Activity. Count lines, not occurrences: report how many lines in the records hold the string "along", and nothing else.

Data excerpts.
####################

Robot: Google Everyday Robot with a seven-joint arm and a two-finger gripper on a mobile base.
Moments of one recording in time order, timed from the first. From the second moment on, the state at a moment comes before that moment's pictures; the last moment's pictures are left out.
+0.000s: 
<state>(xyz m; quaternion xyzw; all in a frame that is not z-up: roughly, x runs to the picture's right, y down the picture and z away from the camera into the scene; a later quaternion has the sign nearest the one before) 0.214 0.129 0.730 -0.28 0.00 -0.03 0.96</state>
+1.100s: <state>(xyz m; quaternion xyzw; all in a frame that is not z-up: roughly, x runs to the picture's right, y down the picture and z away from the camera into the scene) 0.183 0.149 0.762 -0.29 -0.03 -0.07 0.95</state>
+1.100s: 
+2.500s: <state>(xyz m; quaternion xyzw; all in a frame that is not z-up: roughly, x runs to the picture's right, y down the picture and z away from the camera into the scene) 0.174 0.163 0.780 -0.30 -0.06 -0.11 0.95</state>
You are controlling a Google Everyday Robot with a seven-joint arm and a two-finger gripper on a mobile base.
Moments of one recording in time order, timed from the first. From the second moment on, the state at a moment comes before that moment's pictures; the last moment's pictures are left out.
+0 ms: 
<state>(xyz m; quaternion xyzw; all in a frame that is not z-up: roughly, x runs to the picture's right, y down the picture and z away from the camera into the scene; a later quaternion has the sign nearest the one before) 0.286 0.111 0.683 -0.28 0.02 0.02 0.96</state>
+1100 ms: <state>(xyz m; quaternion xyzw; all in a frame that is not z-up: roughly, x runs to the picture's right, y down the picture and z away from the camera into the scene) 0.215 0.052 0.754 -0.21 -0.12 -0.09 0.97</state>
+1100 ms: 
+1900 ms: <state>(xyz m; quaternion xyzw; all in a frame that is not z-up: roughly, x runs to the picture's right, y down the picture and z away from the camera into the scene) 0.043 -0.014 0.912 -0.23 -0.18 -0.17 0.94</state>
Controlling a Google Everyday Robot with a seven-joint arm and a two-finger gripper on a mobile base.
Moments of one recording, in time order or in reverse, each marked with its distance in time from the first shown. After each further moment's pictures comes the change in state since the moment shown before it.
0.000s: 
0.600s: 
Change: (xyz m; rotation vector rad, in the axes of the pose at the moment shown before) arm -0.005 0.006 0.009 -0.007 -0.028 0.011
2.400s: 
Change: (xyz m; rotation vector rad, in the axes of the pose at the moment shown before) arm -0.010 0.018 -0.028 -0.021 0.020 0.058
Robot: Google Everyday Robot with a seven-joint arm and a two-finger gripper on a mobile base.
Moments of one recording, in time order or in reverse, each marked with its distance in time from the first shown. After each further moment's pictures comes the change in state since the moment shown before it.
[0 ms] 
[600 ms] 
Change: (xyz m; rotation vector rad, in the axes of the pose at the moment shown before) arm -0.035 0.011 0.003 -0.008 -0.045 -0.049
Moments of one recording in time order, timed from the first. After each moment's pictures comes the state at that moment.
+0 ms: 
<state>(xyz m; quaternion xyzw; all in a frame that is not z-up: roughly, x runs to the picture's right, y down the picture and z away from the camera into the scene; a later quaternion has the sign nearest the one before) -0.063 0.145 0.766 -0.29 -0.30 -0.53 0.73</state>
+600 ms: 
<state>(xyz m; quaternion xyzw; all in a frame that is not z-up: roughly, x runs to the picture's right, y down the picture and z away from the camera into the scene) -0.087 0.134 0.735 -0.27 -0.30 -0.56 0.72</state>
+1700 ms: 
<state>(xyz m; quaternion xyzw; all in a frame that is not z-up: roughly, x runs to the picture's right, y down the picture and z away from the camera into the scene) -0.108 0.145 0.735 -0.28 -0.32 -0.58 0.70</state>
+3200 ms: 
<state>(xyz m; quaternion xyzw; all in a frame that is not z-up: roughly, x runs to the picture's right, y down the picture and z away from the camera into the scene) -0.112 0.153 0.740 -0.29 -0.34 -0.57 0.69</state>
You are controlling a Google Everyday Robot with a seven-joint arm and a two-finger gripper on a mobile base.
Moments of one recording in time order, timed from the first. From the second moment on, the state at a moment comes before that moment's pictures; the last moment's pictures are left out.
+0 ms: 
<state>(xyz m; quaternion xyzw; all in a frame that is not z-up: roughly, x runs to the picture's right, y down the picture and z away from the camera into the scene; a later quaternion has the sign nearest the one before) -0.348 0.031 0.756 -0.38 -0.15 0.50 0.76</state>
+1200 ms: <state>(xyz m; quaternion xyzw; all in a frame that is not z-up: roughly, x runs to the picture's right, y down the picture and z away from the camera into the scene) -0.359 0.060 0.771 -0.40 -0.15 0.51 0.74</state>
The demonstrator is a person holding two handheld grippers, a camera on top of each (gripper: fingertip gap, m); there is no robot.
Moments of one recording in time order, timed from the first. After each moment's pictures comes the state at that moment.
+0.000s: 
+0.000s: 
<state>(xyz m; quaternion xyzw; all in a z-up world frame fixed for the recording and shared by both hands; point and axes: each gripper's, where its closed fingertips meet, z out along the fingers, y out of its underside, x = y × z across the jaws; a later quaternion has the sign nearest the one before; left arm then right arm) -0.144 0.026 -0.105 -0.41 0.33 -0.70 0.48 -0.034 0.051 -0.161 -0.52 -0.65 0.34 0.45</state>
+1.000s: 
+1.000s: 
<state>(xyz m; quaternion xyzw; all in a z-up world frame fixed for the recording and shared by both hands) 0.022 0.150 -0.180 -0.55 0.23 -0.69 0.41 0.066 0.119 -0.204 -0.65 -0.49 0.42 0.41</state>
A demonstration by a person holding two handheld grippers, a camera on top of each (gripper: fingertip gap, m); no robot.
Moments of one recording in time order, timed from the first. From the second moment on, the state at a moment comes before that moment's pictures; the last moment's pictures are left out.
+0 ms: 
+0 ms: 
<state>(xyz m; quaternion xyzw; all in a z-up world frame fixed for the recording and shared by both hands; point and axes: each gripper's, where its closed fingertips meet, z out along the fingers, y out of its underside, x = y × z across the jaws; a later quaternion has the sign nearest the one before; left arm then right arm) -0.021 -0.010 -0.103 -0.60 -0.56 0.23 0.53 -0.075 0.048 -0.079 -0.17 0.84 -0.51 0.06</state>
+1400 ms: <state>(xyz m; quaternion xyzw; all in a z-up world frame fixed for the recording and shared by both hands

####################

Your response. 2